Restate the data below word for word, leaving nothing out.

▶ [Records from a collection]:
★ ★ ★ ★ ★

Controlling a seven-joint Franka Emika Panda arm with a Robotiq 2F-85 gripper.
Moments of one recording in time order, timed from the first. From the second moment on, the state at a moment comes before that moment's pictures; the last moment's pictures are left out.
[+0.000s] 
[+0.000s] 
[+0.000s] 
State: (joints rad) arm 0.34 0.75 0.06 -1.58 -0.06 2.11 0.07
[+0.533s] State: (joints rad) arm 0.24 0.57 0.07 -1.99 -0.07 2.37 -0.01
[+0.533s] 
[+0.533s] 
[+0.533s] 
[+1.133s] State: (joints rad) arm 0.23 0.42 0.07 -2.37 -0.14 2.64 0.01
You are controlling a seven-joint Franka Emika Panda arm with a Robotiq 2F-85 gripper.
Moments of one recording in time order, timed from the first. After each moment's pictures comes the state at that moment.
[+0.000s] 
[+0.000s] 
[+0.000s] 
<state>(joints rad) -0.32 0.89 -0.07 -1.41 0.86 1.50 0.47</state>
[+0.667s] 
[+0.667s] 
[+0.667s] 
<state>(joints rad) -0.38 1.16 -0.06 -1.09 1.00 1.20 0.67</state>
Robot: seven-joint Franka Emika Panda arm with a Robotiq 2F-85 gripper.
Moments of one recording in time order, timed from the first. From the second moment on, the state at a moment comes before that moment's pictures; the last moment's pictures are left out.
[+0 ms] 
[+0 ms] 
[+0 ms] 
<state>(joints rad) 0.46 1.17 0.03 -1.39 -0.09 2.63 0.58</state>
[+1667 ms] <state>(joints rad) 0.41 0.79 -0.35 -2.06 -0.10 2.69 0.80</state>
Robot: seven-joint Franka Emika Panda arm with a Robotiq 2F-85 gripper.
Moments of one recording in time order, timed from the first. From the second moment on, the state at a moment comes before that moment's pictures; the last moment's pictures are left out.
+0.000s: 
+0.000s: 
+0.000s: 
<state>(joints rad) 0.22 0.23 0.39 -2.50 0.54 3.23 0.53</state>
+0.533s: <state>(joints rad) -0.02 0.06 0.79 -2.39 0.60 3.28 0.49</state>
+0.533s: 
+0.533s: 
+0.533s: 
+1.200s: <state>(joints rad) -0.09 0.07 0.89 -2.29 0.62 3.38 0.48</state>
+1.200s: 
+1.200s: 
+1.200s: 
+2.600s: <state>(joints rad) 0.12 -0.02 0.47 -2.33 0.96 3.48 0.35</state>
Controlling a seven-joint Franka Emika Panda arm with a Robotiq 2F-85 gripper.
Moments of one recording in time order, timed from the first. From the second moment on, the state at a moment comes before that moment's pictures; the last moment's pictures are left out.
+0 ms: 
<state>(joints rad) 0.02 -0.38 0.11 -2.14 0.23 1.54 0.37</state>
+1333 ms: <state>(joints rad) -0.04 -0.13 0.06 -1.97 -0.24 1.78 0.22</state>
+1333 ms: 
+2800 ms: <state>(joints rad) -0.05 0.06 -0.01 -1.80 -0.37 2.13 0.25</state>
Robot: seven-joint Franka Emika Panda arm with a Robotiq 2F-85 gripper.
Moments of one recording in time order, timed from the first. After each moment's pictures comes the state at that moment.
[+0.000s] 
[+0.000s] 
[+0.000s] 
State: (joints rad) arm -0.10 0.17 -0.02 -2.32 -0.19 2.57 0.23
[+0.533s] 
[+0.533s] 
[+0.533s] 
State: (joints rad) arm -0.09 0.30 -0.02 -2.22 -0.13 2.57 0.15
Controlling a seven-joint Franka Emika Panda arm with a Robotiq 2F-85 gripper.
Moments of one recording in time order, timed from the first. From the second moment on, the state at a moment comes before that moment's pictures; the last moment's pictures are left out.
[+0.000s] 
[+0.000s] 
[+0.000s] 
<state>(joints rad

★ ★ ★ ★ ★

▶ [Output of the task]:
Controlling a seven-joint Franka Emika Panda arm with a Robotiq 2F-85 gripper.
Moments of one recording in time order, timed from the first. From the second moment on, the state at a moment comes before that moment's pictures; the last moment's pictures are left out.
[+0.000s] 
[+0.000s] 
[+0.000s] 
State: (joints rad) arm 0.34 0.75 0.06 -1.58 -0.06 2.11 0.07
[+0.533s] State: (joints rad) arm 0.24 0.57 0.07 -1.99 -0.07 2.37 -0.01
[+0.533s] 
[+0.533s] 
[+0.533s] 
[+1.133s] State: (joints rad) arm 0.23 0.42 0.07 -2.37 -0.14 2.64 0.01
You are controlling a seven-joint Franka Emika Panda arm with a Robotiq 2F-85 gripper.
Moments of one recording in time order, timed from the first. After each moment's pictures comes the state at that moment.
[+0.000s] 
[+0.000s] 
[+0.000s] 
<state>(joints rad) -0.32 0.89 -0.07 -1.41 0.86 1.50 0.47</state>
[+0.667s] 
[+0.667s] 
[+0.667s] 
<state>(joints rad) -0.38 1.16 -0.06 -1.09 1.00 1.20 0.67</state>
Robot: seven-joint Franka Emika Panda arm with a Robotiq 2F-85 gripper.
Moments of one recording in time order, timed from the first. From the second moment on, the state at a moment comes before that moment's pictures; the last moment's pictures are left out.
[+0 ms] 
[+0 ms] 
[+0 ms] 
<state>(joints rad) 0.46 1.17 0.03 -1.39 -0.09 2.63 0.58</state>
[+1667 ms] <state>(joints rad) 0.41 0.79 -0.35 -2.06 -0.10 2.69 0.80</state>
Robot: seven-joint Franka Emika Panda arm with a Robotiq 2F-85 gripper.
Moments of one recording in time order, timed from the first. From the second moment on, the state at a moment comes before that moment's pictures; the last moment's pictures are left out.
+0.000s: 
+0.000s: 
+0.000s: 
<state>(joints rad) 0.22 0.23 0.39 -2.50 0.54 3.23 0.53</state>
+0.533s: <state>(joints rad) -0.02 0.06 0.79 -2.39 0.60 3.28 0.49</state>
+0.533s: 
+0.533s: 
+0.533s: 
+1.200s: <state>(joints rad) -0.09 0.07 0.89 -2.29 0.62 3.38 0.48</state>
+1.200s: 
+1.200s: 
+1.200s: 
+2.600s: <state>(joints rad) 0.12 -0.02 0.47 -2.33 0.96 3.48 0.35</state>
Controlling a seven-joint Franka Emika Panda arm with a Robotiq 2F-85 gripper.
Moments of one recording in time order, timed from the first. From the second moment on, the state at a moment comes before that moment's pictures; the last moment's pictures are left out.
+0 ms: 
<state>(joints rad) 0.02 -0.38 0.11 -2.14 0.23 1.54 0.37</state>
+1333 ms: <state>(joints rad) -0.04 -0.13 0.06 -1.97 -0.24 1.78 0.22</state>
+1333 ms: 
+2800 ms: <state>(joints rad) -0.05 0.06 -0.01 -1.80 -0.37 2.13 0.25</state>
Robot: seven-joint Franka Emika Panda arm with a Robotiq 2F-85 gripper.
Moments of one recording in time order, timed from the first. After each moment's pictures comes the state at that moment.
[+0.000s] 
[+0.000s] 
[+0.000s] 
State: (joints rad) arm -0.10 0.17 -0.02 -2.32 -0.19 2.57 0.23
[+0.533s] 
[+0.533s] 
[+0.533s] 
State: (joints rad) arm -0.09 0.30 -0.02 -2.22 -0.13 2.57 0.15
Controlling a seven-joint Franka Emika Panda arm with a Robotiq 2F-85 gripper.
Moments of one recording in time order, timed from the first. From the second moment on, the state at a moment comes before that moment's pictures; the last moment's pictures are left out.
[+0.000s] 
[+0.000s] 
[+0.000s] 
<state>(joints rad

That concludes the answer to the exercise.